* [YOUR ASSIGNMENT]:
Output the records that follow exactly as they are written.

START THE DATA

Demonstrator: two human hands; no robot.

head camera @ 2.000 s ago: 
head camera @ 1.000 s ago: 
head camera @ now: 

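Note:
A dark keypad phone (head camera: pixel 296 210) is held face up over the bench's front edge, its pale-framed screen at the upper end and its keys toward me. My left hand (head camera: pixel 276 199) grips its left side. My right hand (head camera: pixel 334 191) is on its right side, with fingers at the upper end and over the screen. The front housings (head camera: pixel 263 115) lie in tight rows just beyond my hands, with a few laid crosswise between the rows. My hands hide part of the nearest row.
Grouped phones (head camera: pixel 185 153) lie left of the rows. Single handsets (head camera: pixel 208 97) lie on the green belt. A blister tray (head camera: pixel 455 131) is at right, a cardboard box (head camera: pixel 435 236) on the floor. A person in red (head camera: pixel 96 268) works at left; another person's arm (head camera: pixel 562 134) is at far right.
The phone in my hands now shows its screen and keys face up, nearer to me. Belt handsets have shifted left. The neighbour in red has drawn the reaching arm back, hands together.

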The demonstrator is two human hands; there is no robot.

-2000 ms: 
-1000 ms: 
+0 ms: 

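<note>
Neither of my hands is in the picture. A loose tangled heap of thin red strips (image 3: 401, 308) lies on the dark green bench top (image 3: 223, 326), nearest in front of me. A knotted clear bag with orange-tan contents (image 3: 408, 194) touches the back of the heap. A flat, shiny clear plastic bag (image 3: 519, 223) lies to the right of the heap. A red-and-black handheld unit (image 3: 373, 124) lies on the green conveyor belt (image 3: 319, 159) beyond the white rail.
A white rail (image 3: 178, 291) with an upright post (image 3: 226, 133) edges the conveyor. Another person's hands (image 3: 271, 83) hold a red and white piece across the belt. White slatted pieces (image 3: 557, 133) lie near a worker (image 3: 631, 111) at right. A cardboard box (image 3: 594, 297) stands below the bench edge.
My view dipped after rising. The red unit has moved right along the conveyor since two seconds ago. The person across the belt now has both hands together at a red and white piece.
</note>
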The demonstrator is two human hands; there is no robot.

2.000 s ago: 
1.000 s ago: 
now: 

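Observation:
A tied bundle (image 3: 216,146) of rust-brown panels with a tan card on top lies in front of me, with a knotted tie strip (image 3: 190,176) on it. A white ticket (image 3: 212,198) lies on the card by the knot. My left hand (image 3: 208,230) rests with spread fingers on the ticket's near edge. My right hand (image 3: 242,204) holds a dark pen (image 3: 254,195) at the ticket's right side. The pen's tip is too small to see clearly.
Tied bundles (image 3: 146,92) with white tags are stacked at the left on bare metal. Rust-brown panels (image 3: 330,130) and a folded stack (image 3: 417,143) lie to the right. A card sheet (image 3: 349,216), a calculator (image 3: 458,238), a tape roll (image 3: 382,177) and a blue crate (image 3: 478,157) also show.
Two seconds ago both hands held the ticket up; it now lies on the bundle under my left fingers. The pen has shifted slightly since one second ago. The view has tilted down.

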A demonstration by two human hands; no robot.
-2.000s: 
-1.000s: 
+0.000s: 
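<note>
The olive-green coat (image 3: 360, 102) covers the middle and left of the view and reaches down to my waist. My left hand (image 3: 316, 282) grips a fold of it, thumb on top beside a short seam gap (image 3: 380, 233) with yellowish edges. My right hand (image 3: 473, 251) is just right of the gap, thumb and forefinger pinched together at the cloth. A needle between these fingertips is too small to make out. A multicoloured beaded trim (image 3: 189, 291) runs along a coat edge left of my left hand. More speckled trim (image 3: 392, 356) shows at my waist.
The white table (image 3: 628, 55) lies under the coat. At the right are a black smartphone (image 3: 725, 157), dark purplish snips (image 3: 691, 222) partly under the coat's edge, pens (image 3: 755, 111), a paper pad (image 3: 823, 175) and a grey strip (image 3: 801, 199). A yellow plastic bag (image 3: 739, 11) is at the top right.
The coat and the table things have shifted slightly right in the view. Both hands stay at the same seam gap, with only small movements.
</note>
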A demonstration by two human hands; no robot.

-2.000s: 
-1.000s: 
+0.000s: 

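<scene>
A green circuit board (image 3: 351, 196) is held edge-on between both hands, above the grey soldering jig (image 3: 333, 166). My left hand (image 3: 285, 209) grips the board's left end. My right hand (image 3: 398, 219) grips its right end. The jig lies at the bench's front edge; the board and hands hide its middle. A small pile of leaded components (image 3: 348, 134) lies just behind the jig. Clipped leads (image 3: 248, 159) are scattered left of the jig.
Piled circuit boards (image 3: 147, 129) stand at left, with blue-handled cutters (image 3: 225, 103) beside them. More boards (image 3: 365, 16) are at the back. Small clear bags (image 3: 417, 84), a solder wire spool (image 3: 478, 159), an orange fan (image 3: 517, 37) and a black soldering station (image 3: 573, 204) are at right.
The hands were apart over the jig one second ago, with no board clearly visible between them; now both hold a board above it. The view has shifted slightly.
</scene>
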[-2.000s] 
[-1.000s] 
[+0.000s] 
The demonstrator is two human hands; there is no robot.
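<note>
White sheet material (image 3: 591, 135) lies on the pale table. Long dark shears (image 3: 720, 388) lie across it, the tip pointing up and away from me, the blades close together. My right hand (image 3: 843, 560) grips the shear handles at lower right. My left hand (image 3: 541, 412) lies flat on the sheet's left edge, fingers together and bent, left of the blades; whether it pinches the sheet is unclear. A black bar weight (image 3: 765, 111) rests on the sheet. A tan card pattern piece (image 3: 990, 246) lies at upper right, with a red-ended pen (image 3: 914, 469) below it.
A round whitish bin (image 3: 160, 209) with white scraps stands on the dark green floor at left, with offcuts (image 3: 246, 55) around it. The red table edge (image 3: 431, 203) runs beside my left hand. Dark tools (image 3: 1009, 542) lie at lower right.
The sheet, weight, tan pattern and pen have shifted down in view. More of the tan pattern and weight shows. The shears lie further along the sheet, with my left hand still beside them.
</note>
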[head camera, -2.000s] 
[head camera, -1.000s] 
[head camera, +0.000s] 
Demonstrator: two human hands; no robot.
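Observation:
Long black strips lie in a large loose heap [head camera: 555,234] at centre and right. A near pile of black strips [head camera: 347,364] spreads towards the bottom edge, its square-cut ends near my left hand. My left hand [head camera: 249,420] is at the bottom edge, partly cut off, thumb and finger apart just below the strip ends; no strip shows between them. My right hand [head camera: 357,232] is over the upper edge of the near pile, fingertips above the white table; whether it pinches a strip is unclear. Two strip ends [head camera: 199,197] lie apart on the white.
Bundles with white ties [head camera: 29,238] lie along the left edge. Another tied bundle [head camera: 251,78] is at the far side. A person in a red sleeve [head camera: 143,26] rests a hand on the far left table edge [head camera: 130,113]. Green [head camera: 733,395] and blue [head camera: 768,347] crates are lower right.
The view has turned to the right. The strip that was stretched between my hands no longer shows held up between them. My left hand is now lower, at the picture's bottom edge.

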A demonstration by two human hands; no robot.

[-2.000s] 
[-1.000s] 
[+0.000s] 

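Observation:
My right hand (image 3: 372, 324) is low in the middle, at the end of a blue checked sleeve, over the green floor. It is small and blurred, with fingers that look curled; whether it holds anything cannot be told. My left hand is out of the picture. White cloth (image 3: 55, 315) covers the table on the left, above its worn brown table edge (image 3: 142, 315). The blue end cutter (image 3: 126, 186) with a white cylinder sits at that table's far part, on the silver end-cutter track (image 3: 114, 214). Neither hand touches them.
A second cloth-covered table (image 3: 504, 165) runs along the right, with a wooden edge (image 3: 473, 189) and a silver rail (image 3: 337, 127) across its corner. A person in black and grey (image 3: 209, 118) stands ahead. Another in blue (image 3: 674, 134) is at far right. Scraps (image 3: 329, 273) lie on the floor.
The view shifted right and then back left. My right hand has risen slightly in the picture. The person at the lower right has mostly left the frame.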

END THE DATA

* [RESPONSE FOR THIS EXERCISE]:
Demonstrator: two human hands; no robot.

head camera @ 2.000 s ago: 
head camera @ 1.000 s ago: 
head camera @ now: 

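Note:
A dark keypad phone (head camera: pixel 296 210) is held face up over the bench's front edge, its pale-framed screen at the upper end and its keys toward me. My left hand (head camera: pixel 276 199) grips its left side. My right hand (head camera: pixel 334 191) is on its right side, with fingers at the upper end and over the screen. The front housings (head camera: pixel 263 115) lie in tight rows just beyond my hands, with a few laid crosswise between the rows. My hands hide part of the nearest row.
Grouped phones (head camera: pixel 185 153) lie left of the rows. Single handsets (head camera: pixel 208 97) lie on the green belt. A blister tray (head camera: pixel 455 131) is at right, a cardboard box (head camera: pixel 435 236) on the floor. A person in red (head camera: pixel 96 268) works at left; another person's arm (head camera: pixel 562 134) is at far right.
The phone in my hands now shows its screen and keys face up, nearer to me. Belt handsets have shifted left. The neighbour in red has drawn the reaching arm back, hands together.
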
The demonstrator is two human hands; there is no robot.

-2000 ms: 
-1000 ms: 
+0 ms: 

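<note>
Neither of my hands is in the picture. A loose tangled heap of thin red strips (image 3: 401, 308) lies on the dark green bench top (image 3: 223, 326), nearest in front of me. A knotted clear bag with orange-tan contents (image 3: 408, 194) touches the back of the heap. A flat, shiny clear plastic bag (image 3: 519, 223) lies to the right of the heap. A red-and-black handheld unit (image 3: 373, 124) lies on the green conveyor belt (image 3: 319, 159) beyond the white rail.
A white rail (image 3: 178, 291) with an upright post (image 3: 226, 133) edges the conveyor. Another person's hands (image 3: 271, 83) hold a red and white piece across the belt. White slatted pieces (image 3: 557, 133) lie near a worker (image 3: 631, 111) at right. A cardboard box (image 3: 594, 297) stands below the bench edge.
My view dipped after rising. The red unit has moved right along the conveyor since two seconds ago. The person across the belt now has both hands together at a red and white piece.
</note>
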The demonstrator is two human hands; there is no robot.

2.000 s ago: 
1.000 s ago: 
now: 

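Observation:
A tied bundle (image 3: 216,146) of rust-brown panels with a tan card on top lies in front of me, with a knotted tie strip (image 3: 190,176) on it. A white ticket (image 3: 212,198) lies on the card by the knot. My left hand (image 3: 208,230) rests with spread fingers on the ticket's near edge. My right hand (image 3: 242,204) holds a dark pen (image 3: 254,195) at the ticket's right side. The pen's tip is too small to see clearly.
Tied bundles (image 3: 146,92) with white tags are stacked at the left on bare metal. Rust-brown panels (image 3: 330,130) and a folded stack (image 3: 417,143) lie to the right. A card sheet (image 3: 349,216), a calculator (image 3: 458,238), a tape roll (image 3: 382,177) and a blue crate (image 3: 478,157) also show.
Two seconds ago both hands held the ticket up; it now lies on the bundle under my left fingers. The pen has shifted slightly since one second ago. The view has tilted down.
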
A demonstration by two human hands; no robot.
-2.000s: 
-1.000s: 
+0.000s: 
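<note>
The olive-green coat (image 3: 360, 102) covers the middle and left of the view and reaches down to my waist. My left hand (image 3: 316, 282) grips a fold of it, thumb on top beside a short seam gap (image 3: 380, 233) with yellowish edges. My right hand (image 3: 473, 251) is just right of the gap, thumb and forefinger pinched together at the cloth. A needle between these fingertips is too small to make out. A multicoloured beaded trim (image 3: 189, 291) runs along a coat edge left of my left hand. More speckled trim (image 3: 392, 356) shows at my waist.
The white table (image 3: 628, 55) lies under the coat. At the right are a black smartphone (image 3: 725, 157), dark purplish snips (image 3: 691, 222) partly under the coat's edge, pens (image 3: 755, 111), a paper pad (image 3: 823, 175) and a grey strip (image 3: 801, 199). A yellow plastic bag (image 3: 739, 11) is at the top right.
The coat and the table things have shifted slightly right in the view. Both hands stay at the same seam gap, with only small movements.
</note>
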A demonstration by two human hands; no robot.

-2.000s: 
-1.000s: 
+0.000s: 

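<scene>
A green circuit board (image 3: 351, 196) is held edge-on between both hands, above the grey soldering jig (image 3: 333, 166). My left hand (image 3: 285, 209) grips the board's left end. My right hand (image 3: 398, 219) grips its right end. The jig lies at the bench's front edge; the board and hands hide its middle. A small pile of leaded components (image 3: 348, 134) lies just behind the jig. Clipped leads (image 3: 248, 159) are scattered left of the jig.
Piled circuit boards (image 3: 147, 129) stand at left, with blue-handled cutters (image 3: 225, 103) beside them. More boards (image 3: 365, 16) are at the back. Small clear bags (image 3: 417, 84), a solder wire spool (image 3: 478, 159), an orange fan (image 3: 517, 37) and a black soldering station (image 3: 573, 204) are at right.
The hands were apart over the jig one second ago, with no board clearly visible between them; now both hold a board above it. The view has shifted slightly.
</scene>
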[-2.000s] 
[-1.000s] 
[+0.000s] 
The demonstrator is two human hands; there is no robot.
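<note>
White sheet material (image 3: 591, 135) lies on the pale table. Long dark shears (image 3: 720, 388) lie across it, the tip pointing up and away from me, the blades close together. My right hand (image 3: 843, 560) grips the shear handles at lower right. My left hand (image 3: 541, 412) lies flat on the sheet's left edge, fingers together and bent, left of the blades; whether it pinches the sheet is unclear. A black bar weight (image 3: 765, 111) rests on the sheet. A tan card pattern piece (image 3: 990, 246) lies at upper right, with a red-ended pen (image 3: 914, 469) below it.
A round whitish bin (image 3: 160, 209) with white scraps stands on the dark green floor at left, with offcuts (image 3: 246, 55) around it. The red table edge (image 3: 431, 203) runs beside my left hand. Dark tools (image 3: 1009, 542) lie at lower right.
The sheet, weight, tan pattern and pen have shifted down in view. More of the tan pattern and weight shows. The shears lie further along the sheet, with my left hand still beside them.
</note>
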[head camera, -2.000s] 
[head camera, -1.000s] 
[head camera, +0.000s] 
Demonstrator: two human hands; no robot.
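Observation:
Long black strips lie in a large loose heap [head camera: 555,234] at centre and right. A near pile of black strips [head camera: 347,364] spreads towards the bottom edge, its square-cut ends near my left hand. My left hand [head camera: 249,420] is at the bottom edge, partly cut off, thumb and finger apart just below the strip ends; no strip shows between them. My right hand [head camera: 357,232] is over the upper edge of the near pile, fingertips above the white table; whether it pinches a strip is unclear. Two strip ends [head camera: 199,197] lie apart on the white.
Bundles with white ties [head camera: 29,238] lie along the left edge. Another tied bundle [head camera: 251,78] is at the far side. A person in a red sleeve [head camera: 143,26] rests a hand on the far left table edge [head camera: 130,113]. Green [head camera: 733,395] and blue [head camera: 768,347] crates are lower right.
The view has turned to the right. The strip that was stretched between my hands no longer shows held up between them. My left hand is now lower, at the picture's bottom edge.
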
A demonstration by two human hands; no robot.

[-2.000s] 
[-1.000s] 
[+0.000s] 

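Observation:
My right hand (image 3: 372, 324) is low in the middle, at the end of a blue checked sleeve, over the green floor. It is small and blurred, with fingers that look curled; whether it holds anything cannot be told. My left hand is out of the picture. White cloth (image 3: 55, 315) covers the table on the left, above its worn brown table edge (image 3: 142, 315). The blue end cutter (image 3: 126, 186) with a white cylinder sits at that table's far part, on the silver end-cutter track (image 3: 114, 214). Neither hand touches them.
A second cloth-covered table (image 3: 504, 165) runs along the right, with a wooden edge (image 3: 473, 189) and a silver rail (image 3: 337, 127) across its corner. A person in black and grey (image 3: 209, 118) stands ahead. Another in blue (image 3: 674, 134) is at far right. Scraps (image 3: 329, 273) lie on the floor.
The view shifted right and then back left. My right hand has risen slightly in the picture. The person at the lower right has mostly left the frame.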

The answer given is complete.